• [To do] Exactly as written, output each of the entries below.

• [Provided entries]

--------------------------------------------------

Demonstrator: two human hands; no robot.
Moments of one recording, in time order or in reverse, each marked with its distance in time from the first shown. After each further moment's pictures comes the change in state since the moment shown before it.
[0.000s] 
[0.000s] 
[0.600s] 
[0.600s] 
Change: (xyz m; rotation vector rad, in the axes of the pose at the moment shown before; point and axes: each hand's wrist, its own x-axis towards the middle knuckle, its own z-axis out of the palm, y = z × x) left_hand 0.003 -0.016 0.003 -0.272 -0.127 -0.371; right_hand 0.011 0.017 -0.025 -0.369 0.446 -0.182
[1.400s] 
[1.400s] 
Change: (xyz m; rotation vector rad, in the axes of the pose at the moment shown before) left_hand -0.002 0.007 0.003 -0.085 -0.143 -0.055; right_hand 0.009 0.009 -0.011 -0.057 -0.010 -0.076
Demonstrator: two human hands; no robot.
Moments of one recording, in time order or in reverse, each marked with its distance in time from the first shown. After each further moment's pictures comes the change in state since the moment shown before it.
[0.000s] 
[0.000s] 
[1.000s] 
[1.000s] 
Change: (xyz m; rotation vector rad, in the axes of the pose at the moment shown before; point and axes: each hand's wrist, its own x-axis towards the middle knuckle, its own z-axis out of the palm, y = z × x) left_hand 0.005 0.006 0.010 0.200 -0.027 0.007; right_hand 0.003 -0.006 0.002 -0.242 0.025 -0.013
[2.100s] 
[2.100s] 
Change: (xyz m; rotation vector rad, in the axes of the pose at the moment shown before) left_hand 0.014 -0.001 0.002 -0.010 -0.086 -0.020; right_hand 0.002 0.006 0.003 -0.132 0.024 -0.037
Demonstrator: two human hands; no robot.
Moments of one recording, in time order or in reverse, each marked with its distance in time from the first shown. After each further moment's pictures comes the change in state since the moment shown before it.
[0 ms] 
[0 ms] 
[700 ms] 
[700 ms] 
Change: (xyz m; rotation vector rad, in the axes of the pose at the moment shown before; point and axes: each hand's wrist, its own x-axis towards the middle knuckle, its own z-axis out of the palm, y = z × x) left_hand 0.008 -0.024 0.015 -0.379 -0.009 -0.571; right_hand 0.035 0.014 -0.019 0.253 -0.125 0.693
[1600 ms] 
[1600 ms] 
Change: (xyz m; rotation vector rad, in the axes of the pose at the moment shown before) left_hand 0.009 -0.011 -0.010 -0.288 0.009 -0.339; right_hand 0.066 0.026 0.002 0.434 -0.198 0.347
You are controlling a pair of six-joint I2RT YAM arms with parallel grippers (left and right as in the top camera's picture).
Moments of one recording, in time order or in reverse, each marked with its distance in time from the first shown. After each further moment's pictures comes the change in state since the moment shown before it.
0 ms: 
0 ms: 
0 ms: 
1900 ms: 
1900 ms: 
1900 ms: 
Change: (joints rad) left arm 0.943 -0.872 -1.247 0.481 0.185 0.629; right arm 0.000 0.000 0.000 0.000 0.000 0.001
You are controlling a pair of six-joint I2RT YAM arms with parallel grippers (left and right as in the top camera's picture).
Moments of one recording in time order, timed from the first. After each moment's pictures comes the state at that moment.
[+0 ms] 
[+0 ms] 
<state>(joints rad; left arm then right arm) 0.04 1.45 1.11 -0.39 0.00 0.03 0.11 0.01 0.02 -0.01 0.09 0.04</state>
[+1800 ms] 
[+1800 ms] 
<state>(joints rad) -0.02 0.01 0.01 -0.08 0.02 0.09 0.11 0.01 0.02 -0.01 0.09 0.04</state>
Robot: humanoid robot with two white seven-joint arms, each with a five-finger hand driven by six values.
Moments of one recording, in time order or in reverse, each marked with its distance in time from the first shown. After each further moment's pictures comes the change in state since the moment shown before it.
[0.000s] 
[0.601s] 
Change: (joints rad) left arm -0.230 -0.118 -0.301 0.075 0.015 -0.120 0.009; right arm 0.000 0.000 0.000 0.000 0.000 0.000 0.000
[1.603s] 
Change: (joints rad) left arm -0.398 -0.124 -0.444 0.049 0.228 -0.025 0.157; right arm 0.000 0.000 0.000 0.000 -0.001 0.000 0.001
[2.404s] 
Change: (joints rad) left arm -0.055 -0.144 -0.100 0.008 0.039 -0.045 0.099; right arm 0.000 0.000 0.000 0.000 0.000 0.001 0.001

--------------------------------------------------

• [Exercise solution]
Demonstrator: two human hands; no robot.
Moments of one recording, in time order or in reverse, each marked with its distance in time from the first shown. After each further moment's pictures comes the change in state since the moment shown before it.
[0.000s] 
[0.000s] 
[0.600s] 
[0.600s] 
Change: (xyz m; rotation vector rad, in the axes of the pose at the moment shown before; point and axes: each hand's wrist, its own x-axis towards the middle knuckle, its own z-axis out of the palm, y = z × x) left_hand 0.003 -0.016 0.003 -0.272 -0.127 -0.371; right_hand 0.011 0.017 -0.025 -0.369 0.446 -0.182
[1.400s] 
[1.400s] 
Change: (xyz m; rotation vector rad, in the axes of the pose at the moment shown before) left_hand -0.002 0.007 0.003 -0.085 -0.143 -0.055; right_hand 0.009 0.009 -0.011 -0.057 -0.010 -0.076
Demonstrator: two human hands; no robot.
Moments of one recording, in time order or in reverse, each marked with its distance in time from the first shown. After each further moment's pictures comes the change in state since the moment shown before it.
[0.000s] 
[0.000s] 
[1.000s] 
[1.000s] 
Change: (xyz m; rotation vector rad, in the axes of the pose at the moment shown before; point and axes: each hand's wrist, its own x-axis towards the middle knuckle, its own z-axis out of the palm, y = z × x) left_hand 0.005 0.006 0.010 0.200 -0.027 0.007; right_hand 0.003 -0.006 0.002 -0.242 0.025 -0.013
[2.100s] 
[2.100s] 
Change: (xyz m; rotation vector rad, in the axes of the pose at the moment shown before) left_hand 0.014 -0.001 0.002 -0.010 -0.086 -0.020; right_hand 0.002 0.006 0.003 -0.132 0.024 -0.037
Demonstrator: two human hands; no robot.
Moments of one recording, in time order or in reverse, each marked with its distance in time from the first shown. After each further moment's pictures comes the change in state since the moment shown before it.
[0 ms] 
[0 ms] 
[700 ms] 
[700 ms] 
Change: (xyz m; rotation vector rad, in the axes of the pose at the moment shown before; point and axes: each hand's wrist, its own x-axis towards the middle knuckle, its own z-axis out of the palm, y = z × x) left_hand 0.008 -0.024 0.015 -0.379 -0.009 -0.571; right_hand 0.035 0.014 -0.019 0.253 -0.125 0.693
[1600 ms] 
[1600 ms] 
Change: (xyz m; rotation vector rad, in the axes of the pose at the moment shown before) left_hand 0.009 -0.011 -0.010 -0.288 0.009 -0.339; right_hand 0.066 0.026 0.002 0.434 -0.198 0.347
You are controlling a pair of six-joint I2RT YAM arms with parallel grippers (left and right as in the top camera's picture).
Moments of one recording, in time order or in reverse, each marked with its distance in time from the first shown. After each further moment's pictures comes the change in state since the moment shown before it.
0 ms: 
0 ms: 
0 ms: 
1900 ms: 
1900 ms: 
1900 ms: 
Change: (joints rad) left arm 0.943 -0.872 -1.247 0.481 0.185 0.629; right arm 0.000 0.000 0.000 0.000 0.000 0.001
You are controlling a pair of six-joint I2RT YAM arms with parallel grippers (left and right as in the top camera's picture).
Moments of one recording in time order, timed from the first. After each moment's pictures comes the state at that moment.
[+0 ms] 
[+0 ms] 
<state>(joints rad; left arm then right arm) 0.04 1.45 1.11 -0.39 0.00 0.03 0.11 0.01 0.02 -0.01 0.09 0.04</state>
[+1800 ms] 
[+1800 ms] 
<state>(joints rad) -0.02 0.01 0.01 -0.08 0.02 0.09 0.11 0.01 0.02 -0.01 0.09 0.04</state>
Robot: humanoid robot with two white seven-joint arms, each with a five-finger hand driven by six values.
Moments of one recording, in time order or in reverse, each marked with its distance in time from the first shown. After each further moment's pictures comes the change in state since the moment shown before it.
[0.000s] 
[0.601s] 
Change: (joints rad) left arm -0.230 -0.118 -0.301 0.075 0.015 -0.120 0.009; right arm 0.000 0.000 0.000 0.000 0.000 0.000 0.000
[1.603s] 
Change: (joints rad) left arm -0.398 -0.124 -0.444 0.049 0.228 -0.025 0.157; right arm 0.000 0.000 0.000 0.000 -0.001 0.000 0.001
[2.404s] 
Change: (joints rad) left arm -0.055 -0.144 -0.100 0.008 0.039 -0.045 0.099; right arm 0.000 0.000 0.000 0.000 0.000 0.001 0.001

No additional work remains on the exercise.